Ramona looked puzzled and then disappointed, but she did not say anything.
Father dropped his paper. “Something certainly smells good,” he said. “It smells like applesauce. I hope so. There’s nothing I like better than a big dish of applesauce for dessert.” Because Mother had been so busy making applesauce, dinner was a little late that night. At the table Ramona was unusually well behaved. She did not interrupt and she did not try to share her carrots, the way she usually did because she did not like carrots.
As Beezus cleared the table and Mother served dessert—which was fig Newtons and, of course, applesauce—Ramona’s good behavior continued.
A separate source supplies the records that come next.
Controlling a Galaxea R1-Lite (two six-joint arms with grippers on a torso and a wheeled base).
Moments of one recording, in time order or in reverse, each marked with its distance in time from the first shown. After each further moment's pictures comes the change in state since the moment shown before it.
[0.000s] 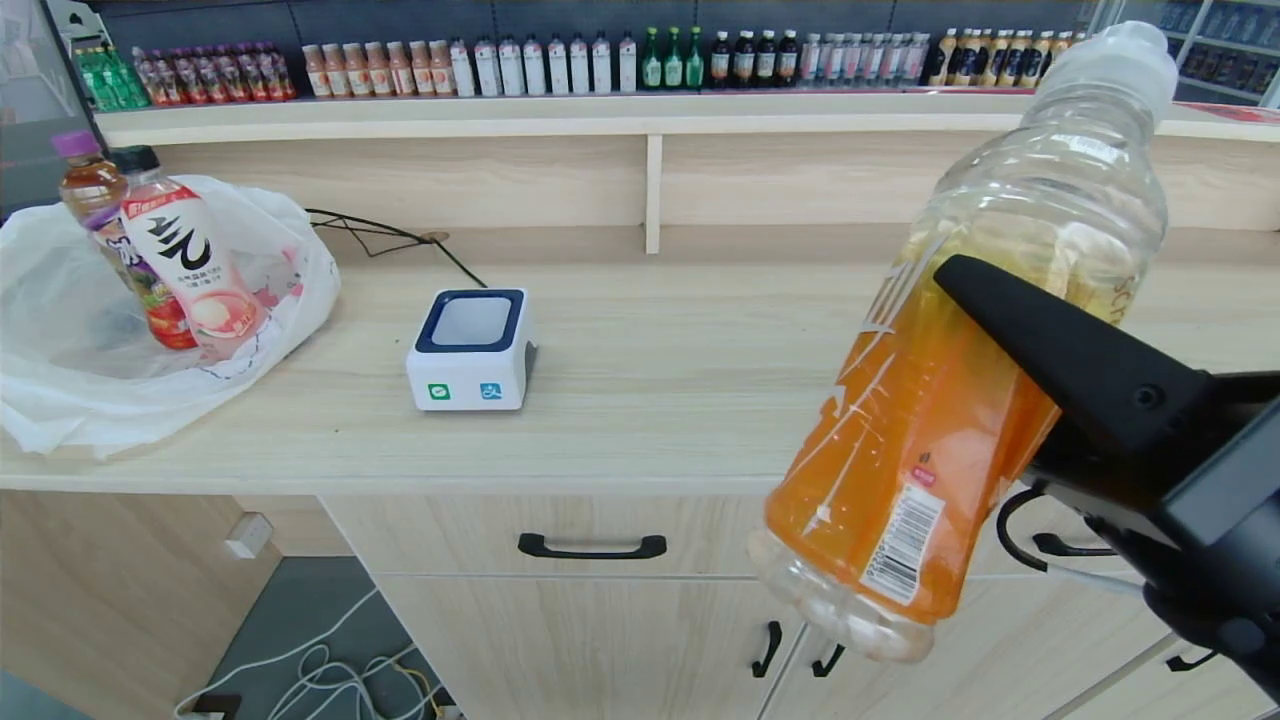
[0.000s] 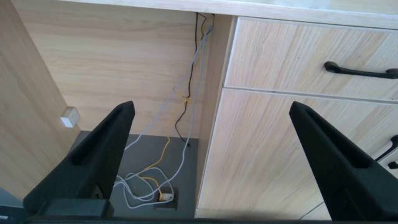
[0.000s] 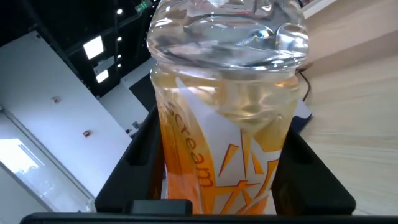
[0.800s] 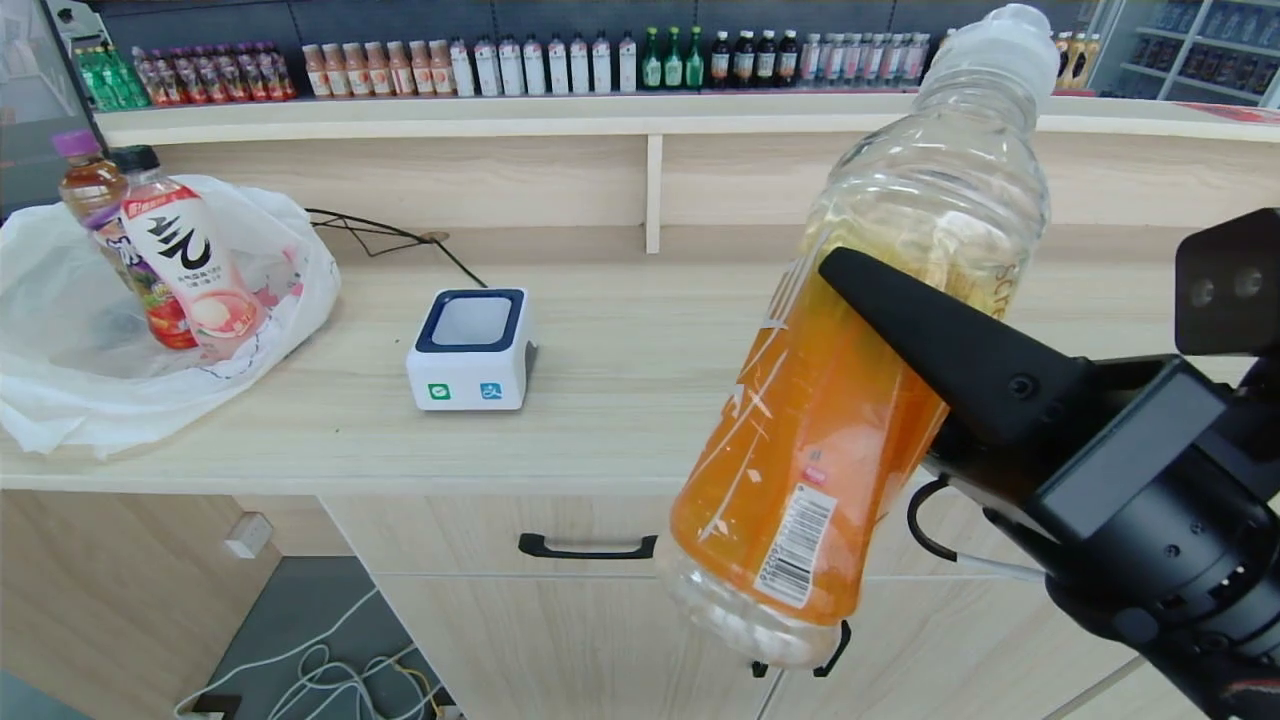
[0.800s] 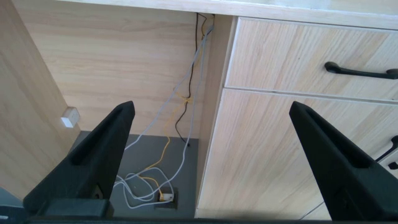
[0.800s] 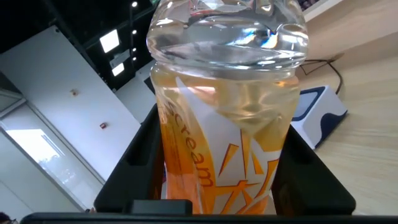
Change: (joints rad) left arm 0.000 0.000 0.000 0.000 0.000 0.000; right arm 0.077 0.100 -0.103 0.000 -0.002 0.000
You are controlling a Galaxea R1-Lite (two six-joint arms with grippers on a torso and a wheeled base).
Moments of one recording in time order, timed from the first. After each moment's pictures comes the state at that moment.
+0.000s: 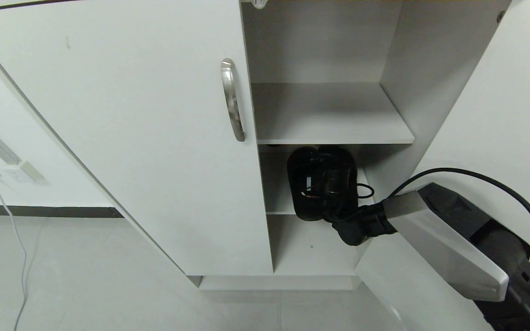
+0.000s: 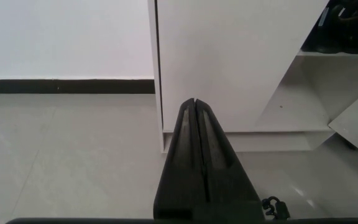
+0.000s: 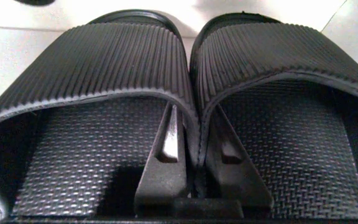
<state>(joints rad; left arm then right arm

Beezus found she was not very hungry for applesauce, but the rest of the family appeared to enjoy it. After Beezus had wiped the dishes for Mother she sat down to embroider her pot holders. She had decided to give Aunt Beatrice the pot holder with the dancing knife and fork on it instead of the one with the laughing teakettle.
Ramona approached her with Big Steve the Steam Shovel in her hand. “Beezus, will you read to me?” she asked.
She thinks I’ll say no and then she can make a fuss, thought Beezus. Well, I won’t give her a chance. “All right,” she said, putting down her pot holder and taking the book, while Ramona climbed into the chair beside her.
“Big Steve was a steam shovel. He was the biggest steam shovel in the whole city,” Beezus read. “’Gr-r-r,’ growled Big Steve when he moved the earth to make way for the new highway.”
Father dropped his newspaper and looked at his two daughters sitting side by side. “I wonder,” he said, “exactly how long this is going to last.”
“Just enjoy it while it does,” said Mother, who was basting patches on the knees of a pair of Ramona’s overalls.
“Gr-r-r,” growled Ramona. “Gr-r-r.”
Beezus also wondered just how long this would go on. She didn’t enjoy growling like a steam shovel and she felt that perhaps Ramona was getting her own way after all. I’m trying to like her like I’m supposed to, anyhow, Beezus thought, and I do like her more than I did this afternoon when I found her in the basement. But what on earth will Mother ever do with all that applesauce?